- Active: 1982 - present
- Country: United Kingdom
- Branch: British Army
- Role: Logistics
- Size: Regiment 601 personnel
- Part of: 7th Light Mechanised Brigade Combat Team
- Garrison/HQ: Dishforth Airfield
- Engagements: Operation Granby Operation Telic Operation Herrick
- Website: 6 Regiment RLC

= 6 Regiment RLC =

6 Regiment RLC is a regiment of the Royal Logistic Corps of the British Army, based at Dishforth Airfield in North Yorkshire.

== History ==

=== RAOC ===
The regiment was originally known as the 6th Ordnance Battalion, Royal Army Ordnance Corps. 6th Battalion deployed to the Middle East in 1990-91 as part of 1st Armoured Division for Operation Granby, the Gulf War.

=== RLC ===
In 1993, the battalion became the 6th Supply Regiment of the RLC. In 2003, the regiment deployed to Iraq as part of Operation Telic. In 2008, the regiment deployed to Afghanistan as part of Operation Herrick. In 2008, on return of the regiment from Afghanistan, it was renamed to "6 Regiment." The regiment was part of the 102nd Logistic Brigade, but under Army 2020 it was resubordinated to the 101st Logistic Brigade and was a Theatre Logistic Regiment.
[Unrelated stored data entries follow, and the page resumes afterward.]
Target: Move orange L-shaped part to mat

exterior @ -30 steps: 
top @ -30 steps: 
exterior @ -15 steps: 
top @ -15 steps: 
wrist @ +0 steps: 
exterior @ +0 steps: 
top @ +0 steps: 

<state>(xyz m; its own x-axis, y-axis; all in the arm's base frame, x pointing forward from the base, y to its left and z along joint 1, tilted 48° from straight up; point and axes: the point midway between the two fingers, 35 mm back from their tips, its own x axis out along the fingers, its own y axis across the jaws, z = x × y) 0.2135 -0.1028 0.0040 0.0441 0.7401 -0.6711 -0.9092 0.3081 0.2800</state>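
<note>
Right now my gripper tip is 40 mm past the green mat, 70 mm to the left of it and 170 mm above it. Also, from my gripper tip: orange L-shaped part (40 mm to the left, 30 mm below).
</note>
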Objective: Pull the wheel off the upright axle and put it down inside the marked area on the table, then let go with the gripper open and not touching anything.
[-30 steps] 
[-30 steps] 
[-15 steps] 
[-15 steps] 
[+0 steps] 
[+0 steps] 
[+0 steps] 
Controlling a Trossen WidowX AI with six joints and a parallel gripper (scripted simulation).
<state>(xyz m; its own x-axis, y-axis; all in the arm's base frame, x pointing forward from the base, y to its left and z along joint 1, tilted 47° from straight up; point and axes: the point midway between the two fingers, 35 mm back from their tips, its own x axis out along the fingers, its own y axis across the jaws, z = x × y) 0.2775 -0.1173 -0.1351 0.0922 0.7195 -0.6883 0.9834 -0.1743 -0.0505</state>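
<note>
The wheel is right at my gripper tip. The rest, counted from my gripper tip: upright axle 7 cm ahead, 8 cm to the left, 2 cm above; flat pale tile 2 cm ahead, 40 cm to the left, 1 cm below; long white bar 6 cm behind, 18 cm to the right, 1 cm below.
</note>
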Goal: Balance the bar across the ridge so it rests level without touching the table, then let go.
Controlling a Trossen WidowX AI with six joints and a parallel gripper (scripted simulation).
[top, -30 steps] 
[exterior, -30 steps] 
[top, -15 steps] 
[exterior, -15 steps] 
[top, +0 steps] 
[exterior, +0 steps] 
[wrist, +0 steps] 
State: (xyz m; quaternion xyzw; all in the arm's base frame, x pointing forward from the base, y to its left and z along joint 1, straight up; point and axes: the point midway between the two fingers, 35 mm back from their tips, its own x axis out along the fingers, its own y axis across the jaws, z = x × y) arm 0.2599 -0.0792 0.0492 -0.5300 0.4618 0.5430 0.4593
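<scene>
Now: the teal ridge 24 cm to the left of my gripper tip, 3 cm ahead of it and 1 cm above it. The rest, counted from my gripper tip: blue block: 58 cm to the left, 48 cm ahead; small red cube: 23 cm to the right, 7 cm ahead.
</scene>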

In 2022, the regiment moved from 101st Logistic Brigade to 7th Light Mechanised Brigade Combat Team. The regiments role also changed from TLR (Theatre Logistic Regiment) to CS (Close Support), both changes coming under the Future Soldier programme.

== Structure==
The regiment's structure is as follows:
- 600 Headquarters Squadron
- 62 Supply Squadron
- 64 Fuel & General Transport Squadron
- 32 Close Support Squadron
- Light Aid Detachment from the Royal Electrical and Mechanical Engineers

6 Regiment is paired with the reserve 159 Regiment RLC.